--- START ---

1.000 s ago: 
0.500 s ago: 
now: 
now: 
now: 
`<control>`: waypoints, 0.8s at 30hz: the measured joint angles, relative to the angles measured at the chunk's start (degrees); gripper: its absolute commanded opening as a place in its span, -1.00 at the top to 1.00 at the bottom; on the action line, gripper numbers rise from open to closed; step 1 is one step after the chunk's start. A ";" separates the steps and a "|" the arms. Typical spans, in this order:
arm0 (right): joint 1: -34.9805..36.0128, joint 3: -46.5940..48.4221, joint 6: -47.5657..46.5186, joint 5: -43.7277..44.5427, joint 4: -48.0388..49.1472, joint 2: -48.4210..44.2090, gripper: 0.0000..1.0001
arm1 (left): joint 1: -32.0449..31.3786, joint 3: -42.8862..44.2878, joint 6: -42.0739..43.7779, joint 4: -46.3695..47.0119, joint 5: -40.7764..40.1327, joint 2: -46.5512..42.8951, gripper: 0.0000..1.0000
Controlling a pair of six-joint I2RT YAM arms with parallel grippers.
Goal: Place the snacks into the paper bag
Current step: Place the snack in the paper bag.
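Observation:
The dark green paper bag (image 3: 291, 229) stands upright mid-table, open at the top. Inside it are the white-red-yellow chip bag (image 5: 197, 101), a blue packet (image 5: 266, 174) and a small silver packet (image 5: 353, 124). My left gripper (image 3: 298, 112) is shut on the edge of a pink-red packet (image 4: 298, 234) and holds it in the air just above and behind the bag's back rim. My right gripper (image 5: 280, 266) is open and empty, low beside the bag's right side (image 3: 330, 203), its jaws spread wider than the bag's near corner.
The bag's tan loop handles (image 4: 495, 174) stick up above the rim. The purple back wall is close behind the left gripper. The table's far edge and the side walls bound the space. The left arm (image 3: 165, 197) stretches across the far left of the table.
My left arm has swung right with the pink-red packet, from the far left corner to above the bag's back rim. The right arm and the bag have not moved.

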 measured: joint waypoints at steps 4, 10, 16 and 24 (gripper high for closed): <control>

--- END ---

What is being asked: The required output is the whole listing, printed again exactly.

Response area:
1.000 s ago: 
0.500 s ago: 
now: 
now: 
now: 
`<control>`: waypoints, 0.8s at 30hz: the measured joint angles, relative to the angles measured at the chunk's start (degrees); gripper: its absolute commanded opening as a place in its span, -1.00 at the top to 1.00 at the bottom; on the action line, gripper numbers rise from open to closed; step 1 is one step after the chunk's start. A ";" separates the steps and a "|" the arms. Typical spans, in this order:
arm0 (right): joint 1: -34.9805..36.0128, joint 3: -46.5940..48.4221, joint 6: -47.5657..46.5186, joint 5: -43.7277..44.5427, joint 4: -48.0388..49.1472, joint 2: -48.4210..44.2090, gripper: 0.0000..1.0001
arm1 (left): joint 1: -32.0449..31.3786, joint 3: -42.8862..44.2878, joint 6: -42.0739..43.7779, joint 4: -46.3695..47.0119, joint 5: -40.7764..40.1327, joint 2: -46.5512..42.8951, gripper: 0.0000..1.0000
Controlling a pair of six-joint I2RT YAM arms with parallel grippers.
Goal: Place the snacks into the paper bag
Current step: Place the snack in the paper bag.
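Observation:
The dark green paper bag (image 3: 291, 229) stands upright mid-table, open at the top. Inside it are the white-red-yellow chip bag (image 5: 197, 101), a blue packet (image 5: 266, 174) and a small silver packet (image 5: 353, 124). My left gripper (image 3: 298, 112) is shut on the edge of a pink-red packet (image 4: 298, 234) and holds it in the air just above and behind the bag's back rim. My right gripper (image 5: 280, 266) is open and empty, low beside the bag's right side (image 3: 330, 203), its jaws spread wider than the bag's near corner.
The bag's tan loop handles (image 4: 495, 174) stick up above the rim. The purple back wall is close behind the left gripper. The table's far edge and the side walls bound the space. The left arm (image 3: 165, 197) stretches across the far left of the table.
My left arm has swung right with the pink-red packet, from the far left corner to above the bag's back rim. The right arm and the bag have not moved.
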
 measured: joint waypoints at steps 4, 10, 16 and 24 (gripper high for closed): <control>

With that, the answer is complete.